● **WHAT YOU SHOULD DO**: Would you please return the lines of the material that contain the word "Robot"?
ENTRIES SUPPLIED START
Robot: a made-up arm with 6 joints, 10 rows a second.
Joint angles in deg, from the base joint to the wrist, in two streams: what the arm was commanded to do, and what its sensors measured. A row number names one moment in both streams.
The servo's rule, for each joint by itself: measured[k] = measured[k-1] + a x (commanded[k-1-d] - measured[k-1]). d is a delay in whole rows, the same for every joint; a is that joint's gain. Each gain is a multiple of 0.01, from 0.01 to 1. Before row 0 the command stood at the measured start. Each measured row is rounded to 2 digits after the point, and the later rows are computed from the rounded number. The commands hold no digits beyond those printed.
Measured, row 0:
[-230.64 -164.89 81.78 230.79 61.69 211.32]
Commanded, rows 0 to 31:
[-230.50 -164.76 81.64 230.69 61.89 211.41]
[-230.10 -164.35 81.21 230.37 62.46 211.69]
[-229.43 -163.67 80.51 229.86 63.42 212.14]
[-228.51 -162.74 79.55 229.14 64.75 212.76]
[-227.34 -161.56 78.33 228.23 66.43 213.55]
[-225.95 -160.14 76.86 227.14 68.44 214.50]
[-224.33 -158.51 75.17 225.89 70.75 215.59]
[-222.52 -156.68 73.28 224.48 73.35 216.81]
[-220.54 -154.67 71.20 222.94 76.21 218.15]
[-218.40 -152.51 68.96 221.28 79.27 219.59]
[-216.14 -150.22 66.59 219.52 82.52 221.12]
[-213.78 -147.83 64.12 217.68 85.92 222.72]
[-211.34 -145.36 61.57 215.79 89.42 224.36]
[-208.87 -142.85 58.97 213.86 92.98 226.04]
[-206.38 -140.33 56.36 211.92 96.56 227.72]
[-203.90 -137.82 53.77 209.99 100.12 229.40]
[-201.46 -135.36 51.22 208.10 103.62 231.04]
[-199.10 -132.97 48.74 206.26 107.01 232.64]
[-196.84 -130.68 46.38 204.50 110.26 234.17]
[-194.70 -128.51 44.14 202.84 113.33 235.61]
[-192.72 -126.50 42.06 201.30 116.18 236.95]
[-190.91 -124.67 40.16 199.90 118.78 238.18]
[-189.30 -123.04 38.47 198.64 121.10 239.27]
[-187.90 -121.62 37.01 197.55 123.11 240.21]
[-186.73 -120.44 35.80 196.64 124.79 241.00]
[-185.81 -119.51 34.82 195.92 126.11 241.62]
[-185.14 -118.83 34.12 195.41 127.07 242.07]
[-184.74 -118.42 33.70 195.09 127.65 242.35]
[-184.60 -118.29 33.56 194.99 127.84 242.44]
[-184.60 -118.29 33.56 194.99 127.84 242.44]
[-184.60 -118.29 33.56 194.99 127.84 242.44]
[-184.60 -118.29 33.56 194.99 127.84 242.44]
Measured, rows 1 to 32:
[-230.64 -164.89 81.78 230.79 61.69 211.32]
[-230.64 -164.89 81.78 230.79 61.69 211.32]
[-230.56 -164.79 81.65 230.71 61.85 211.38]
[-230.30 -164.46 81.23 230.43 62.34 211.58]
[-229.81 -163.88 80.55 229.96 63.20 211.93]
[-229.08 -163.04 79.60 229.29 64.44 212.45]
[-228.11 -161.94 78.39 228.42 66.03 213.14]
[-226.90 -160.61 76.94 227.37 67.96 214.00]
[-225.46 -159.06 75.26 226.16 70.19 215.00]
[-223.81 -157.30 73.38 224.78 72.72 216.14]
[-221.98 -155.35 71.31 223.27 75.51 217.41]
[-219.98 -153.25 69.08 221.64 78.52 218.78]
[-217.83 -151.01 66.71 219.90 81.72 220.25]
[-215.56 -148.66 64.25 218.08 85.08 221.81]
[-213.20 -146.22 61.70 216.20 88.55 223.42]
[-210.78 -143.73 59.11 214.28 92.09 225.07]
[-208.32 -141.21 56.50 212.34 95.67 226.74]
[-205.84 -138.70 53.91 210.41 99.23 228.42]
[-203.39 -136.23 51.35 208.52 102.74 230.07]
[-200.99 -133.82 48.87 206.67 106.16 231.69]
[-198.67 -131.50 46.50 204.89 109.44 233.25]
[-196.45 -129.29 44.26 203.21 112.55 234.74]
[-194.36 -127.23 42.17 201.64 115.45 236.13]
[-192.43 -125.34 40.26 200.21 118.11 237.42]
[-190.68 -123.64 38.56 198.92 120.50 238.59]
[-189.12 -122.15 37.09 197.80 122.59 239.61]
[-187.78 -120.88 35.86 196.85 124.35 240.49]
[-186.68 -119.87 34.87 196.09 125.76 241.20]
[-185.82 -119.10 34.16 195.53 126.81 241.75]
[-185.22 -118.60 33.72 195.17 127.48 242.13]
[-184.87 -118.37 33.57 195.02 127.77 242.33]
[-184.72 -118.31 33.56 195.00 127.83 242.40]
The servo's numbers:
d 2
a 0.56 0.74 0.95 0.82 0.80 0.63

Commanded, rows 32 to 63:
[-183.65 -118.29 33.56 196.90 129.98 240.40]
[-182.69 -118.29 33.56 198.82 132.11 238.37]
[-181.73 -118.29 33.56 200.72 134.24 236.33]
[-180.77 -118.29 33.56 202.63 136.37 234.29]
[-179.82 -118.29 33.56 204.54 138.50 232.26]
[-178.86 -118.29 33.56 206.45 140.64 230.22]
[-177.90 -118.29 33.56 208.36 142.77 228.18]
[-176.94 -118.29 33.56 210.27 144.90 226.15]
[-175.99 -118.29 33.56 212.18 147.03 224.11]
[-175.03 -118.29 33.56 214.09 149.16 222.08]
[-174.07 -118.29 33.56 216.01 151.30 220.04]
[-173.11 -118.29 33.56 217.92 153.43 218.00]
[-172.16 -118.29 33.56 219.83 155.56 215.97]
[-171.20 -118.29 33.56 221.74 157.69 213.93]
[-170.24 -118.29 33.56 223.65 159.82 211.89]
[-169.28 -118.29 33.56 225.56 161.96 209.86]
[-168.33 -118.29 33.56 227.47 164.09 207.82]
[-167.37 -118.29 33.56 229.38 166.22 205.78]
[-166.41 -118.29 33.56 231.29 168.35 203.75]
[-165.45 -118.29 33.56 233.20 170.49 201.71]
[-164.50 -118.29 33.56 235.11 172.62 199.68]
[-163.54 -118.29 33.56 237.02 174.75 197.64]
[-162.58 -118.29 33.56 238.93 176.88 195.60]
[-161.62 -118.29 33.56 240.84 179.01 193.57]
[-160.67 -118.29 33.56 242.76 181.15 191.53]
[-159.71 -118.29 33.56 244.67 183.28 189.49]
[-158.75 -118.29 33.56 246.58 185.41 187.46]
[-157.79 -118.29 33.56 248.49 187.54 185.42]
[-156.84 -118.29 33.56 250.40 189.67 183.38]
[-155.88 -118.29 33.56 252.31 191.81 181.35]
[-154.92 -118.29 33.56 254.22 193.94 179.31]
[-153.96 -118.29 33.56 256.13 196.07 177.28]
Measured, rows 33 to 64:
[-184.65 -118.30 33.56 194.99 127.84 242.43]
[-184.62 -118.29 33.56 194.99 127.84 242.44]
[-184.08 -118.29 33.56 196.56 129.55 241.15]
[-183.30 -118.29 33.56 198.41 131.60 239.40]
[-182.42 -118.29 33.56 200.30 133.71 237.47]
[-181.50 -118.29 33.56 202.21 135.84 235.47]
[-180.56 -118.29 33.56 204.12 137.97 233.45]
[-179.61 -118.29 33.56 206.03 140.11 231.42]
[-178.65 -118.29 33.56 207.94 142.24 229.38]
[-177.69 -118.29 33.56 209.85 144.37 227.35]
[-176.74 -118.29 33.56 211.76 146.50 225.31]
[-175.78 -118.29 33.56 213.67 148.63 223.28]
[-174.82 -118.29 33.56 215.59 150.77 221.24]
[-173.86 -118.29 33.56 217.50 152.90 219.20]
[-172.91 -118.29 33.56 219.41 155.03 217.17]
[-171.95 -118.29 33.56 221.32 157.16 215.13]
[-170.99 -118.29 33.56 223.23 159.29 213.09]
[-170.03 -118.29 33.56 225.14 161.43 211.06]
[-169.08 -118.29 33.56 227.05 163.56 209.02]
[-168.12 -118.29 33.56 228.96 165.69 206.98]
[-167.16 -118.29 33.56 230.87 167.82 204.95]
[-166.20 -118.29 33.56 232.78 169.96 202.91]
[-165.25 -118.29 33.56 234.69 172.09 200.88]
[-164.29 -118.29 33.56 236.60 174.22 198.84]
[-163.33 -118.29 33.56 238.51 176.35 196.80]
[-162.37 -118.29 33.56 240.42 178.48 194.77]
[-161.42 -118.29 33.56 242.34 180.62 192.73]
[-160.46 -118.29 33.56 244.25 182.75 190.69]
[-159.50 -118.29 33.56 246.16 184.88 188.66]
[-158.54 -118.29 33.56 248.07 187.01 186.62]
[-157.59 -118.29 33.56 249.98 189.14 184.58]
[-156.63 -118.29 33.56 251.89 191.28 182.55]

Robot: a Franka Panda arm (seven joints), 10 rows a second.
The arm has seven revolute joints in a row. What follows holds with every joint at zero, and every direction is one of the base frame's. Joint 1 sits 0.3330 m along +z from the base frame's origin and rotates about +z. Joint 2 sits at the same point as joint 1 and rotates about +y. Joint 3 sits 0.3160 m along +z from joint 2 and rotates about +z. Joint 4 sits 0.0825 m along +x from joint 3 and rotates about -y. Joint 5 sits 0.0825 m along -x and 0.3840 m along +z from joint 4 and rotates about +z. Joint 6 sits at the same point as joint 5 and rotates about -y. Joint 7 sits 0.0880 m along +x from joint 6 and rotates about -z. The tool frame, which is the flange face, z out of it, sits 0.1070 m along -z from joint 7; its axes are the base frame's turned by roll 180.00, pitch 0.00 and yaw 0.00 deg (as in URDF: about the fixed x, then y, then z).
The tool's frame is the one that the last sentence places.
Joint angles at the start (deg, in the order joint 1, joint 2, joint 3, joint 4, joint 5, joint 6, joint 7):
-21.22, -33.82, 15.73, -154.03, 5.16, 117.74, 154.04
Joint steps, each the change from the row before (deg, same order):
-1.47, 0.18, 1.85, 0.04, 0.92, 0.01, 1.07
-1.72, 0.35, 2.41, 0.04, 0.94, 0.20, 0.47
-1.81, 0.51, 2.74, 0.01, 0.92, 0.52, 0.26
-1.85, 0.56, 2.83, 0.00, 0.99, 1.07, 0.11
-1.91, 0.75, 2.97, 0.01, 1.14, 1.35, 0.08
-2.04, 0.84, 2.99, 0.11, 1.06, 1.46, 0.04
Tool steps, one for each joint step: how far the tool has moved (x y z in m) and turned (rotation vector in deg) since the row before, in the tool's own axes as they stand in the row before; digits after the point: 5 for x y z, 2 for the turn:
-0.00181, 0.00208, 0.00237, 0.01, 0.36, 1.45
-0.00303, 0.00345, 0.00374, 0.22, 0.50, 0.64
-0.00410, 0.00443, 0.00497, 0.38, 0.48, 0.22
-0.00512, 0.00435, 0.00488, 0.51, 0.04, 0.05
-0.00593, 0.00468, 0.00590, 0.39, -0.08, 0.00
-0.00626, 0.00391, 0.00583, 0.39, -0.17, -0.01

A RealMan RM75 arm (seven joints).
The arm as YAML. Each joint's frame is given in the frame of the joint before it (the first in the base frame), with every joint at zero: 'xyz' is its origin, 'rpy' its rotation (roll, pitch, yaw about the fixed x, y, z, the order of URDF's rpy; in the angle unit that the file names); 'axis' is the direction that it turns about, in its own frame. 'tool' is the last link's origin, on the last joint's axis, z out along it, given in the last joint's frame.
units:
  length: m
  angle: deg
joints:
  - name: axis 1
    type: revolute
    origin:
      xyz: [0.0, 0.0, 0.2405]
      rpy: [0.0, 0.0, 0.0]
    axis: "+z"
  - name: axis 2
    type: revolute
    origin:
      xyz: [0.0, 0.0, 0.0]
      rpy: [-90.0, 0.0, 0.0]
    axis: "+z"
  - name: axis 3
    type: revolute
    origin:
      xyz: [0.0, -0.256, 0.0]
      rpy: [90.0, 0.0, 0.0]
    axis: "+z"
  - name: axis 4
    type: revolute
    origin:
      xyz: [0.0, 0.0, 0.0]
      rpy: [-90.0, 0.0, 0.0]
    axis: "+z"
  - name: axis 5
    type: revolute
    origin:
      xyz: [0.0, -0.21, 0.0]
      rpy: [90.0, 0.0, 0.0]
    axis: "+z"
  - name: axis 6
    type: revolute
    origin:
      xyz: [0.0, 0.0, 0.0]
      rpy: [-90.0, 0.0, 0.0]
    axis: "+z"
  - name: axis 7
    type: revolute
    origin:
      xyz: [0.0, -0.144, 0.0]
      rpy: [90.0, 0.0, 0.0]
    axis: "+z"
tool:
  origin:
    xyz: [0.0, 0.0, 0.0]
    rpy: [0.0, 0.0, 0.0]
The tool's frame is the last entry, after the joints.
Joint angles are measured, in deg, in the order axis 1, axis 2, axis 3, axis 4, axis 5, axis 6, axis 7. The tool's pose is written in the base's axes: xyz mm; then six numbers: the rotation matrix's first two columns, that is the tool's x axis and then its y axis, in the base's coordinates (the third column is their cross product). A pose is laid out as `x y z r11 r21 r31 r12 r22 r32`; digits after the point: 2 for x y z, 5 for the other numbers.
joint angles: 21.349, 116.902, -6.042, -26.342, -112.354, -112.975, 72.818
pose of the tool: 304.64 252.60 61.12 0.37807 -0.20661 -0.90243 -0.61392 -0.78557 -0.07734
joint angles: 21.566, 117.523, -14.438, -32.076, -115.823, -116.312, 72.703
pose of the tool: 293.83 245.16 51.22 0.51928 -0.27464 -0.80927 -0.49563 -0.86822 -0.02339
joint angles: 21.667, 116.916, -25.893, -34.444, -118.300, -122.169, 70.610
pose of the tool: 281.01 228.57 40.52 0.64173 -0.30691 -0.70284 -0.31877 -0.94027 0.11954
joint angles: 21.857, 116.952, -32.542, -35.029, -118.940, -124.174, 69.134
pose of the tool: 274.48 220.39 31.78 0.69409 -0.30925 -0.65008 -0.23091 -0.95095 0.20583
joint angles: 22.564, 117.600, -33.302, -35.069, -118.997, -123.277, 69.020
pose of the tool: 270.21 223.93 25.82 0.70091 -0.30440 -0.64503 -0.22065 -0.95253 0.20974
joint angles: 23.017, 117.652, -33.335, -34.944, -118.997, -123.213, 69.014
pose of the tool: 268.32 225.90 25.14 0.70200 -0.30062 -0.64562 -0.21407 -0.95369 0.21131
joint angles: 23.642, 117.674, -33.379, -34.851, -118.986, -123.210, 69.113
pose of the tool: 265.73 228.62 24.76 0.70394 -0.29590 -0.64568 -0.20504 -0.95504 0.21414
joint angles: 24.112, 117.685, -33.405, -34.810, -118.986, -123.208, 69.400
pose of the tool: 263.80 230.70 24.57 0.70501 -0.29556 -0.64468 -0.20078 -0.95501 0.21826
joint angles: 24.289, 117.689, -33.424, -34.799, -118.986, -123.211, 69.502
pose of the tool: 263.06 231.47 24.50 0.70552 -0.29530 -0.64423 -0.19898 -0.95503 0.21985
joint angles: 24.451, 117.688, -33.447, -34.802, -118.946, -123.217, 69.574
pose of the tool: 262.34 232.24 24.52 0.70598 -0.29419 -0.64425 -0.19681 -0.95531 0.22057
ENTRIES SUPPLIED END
● **TASK RESPONSE**:
Robot: a made-up arm with 6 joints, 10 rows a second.
Robot: a Franka Panda arm (seven joints), 10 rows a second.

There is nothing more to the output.